Current and recent projects include Aurora (2018) a multi sensory installation about climate change that re-flooded a disused reservoir in Liverpool; Inaudible (2019 – present) exploring human elephant conflict and its effects on fragile populations and ecosystems; The Sleeping Tree (2020 –), a long form, immersive, sound and light experience connecting audiences with the distant ecosystems in collaboration with LEAP (Landscape Ecology and Primatology, Bournemouth University), SOCP (Sumatran Orangutan Conservation Programme) and FKL (Leuser Conservation Forum), commissioned by Brighton Festival and also realised as a publication; and Out From the Flood (June 2020 –), a collaboration with Subzero that will result in the creation of an online generative data visualisation exploring environmental data being measured at the Oulanka Research Station in northern Finland.
About Chris Watson
Watson was a founding member of the influential Sheffield based experimental music group Cabaret Voltaire during the late 1970’s and early 1980’s.
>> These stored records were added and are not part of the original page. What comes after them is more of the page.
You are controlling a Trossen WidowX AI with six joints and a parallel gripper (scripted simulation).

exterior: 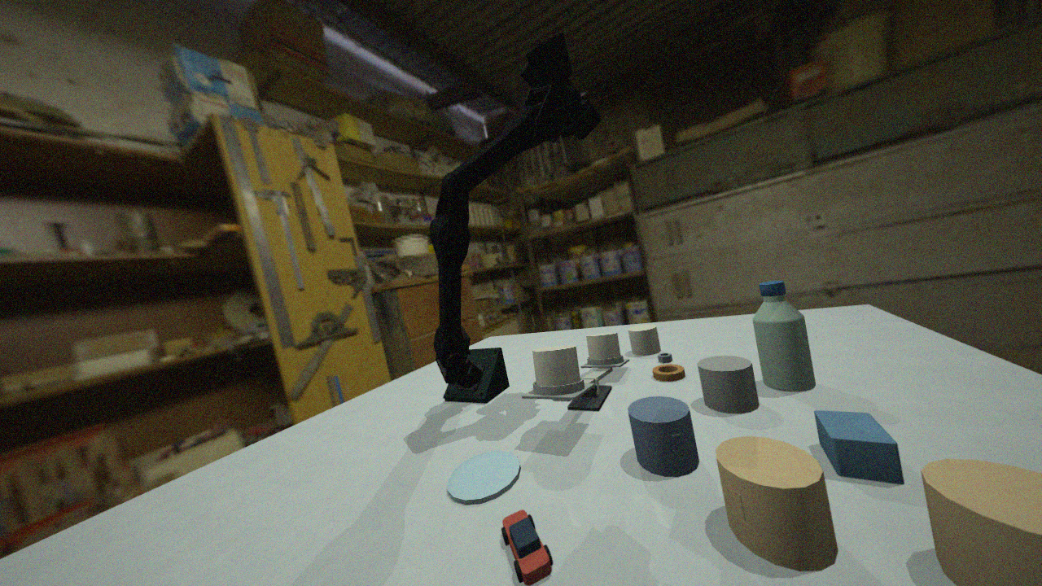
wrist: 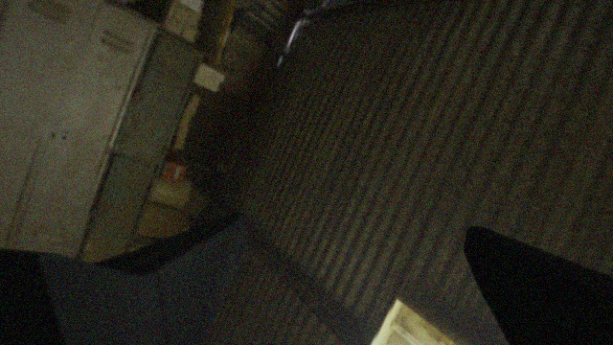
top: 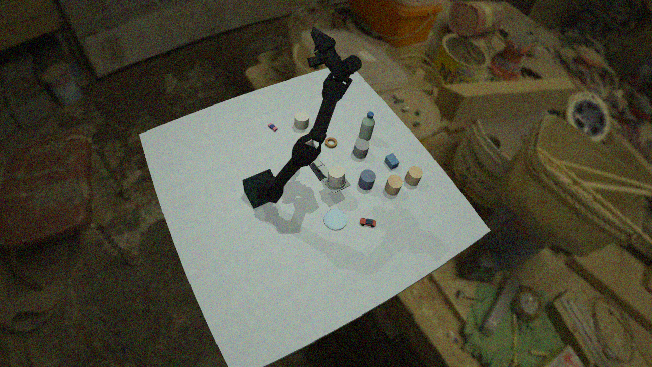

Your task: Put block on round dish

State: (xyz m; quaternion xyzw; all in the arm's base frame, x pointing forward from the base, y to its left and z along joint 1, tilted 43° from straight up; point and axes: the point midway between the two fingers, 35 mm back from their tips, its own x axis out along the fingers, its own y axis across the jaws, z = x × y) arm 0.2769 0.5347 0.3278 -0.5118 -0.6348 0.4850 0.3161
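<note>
My gripper tip is 4 cm to the left of the teal block and 62 cm above it. Also, from my gripper tip: grey cylinder: 22 cm ahead, 15 cm to the right, 63 cm below; then ring: 13 cm ahead, 5 cm to the right, 66 cm below; then blue cylinder: 17 cm ahead, 34 cm to the right, 63 cm below.
</note>
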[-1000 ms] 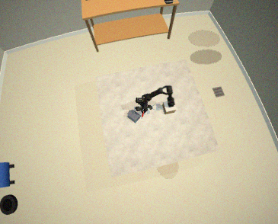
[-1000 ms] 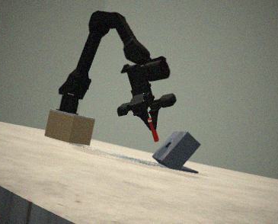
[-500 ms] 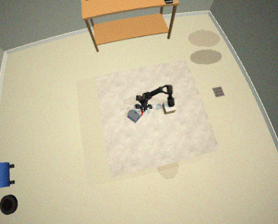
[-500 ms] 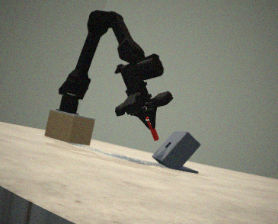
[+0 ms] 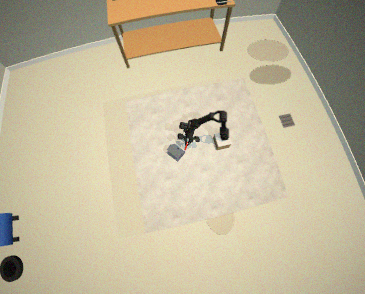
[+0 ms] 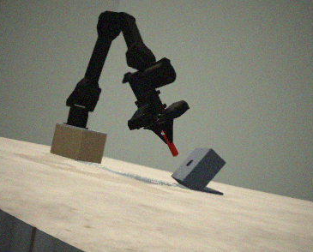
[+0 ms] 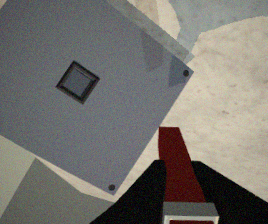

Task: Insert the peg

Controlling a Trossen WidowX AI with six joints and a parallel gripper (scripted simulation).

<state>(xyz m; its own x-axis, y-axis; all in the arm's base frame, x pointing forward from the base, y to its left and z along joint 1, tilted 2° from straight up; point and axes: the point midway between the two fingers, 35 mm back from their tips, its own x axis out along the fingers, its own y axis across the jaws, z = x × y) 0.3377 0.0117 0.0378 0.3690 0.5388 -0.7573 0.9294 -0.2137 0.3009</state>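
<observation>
Now: gripper tip 9 cm short of the grey panel block, 1 cm to the right of it and 6 cm above it. Round my gripper tip: peg 1 cm behind, 1 cm to the right, 1 cm above.
</observation>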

Since then he has developed a particular and passionate interest in recording the wildlife sounds of animals and habitats from around the world. As a freelance composer and sound recordist Watson specialises creating spatial sound installations which feature a strong sense and spirit of place.
His television work includes many programmes in the David Attenborough ‘Life’ series including ‘The Life of Birds’ which won a BAFTA Award for ‘Best Factual Sound’ in 1996, and as the location sound recordist for the BBC series ‘Frozen Planet’ which also won a BAFTA Award for ‘Best Factual Sound’ (2012). Watson has recorded and featured in many BBC Radio 4 and World Service productions including ‘The Wire’ which won him the Broadcasting Press Guild’s Broadcaster of The Year Award (2012). His music is regularly featured on the BBC Radio 3 programme ‘Late Junction’. He has also worked extensively for RTE Radio 1 on series such as ‘Sound Stories.’
In 2013 Watson received a Paul Hamlyn Composers Award. His installations have been commissioned by international galleries and festivals such as Sheffield Millennium Gallery, Opera North in Leeds, The National Gallery, London, The Louvre, Paris, the Aichi Triennial in Japan and Unsound in Kraków.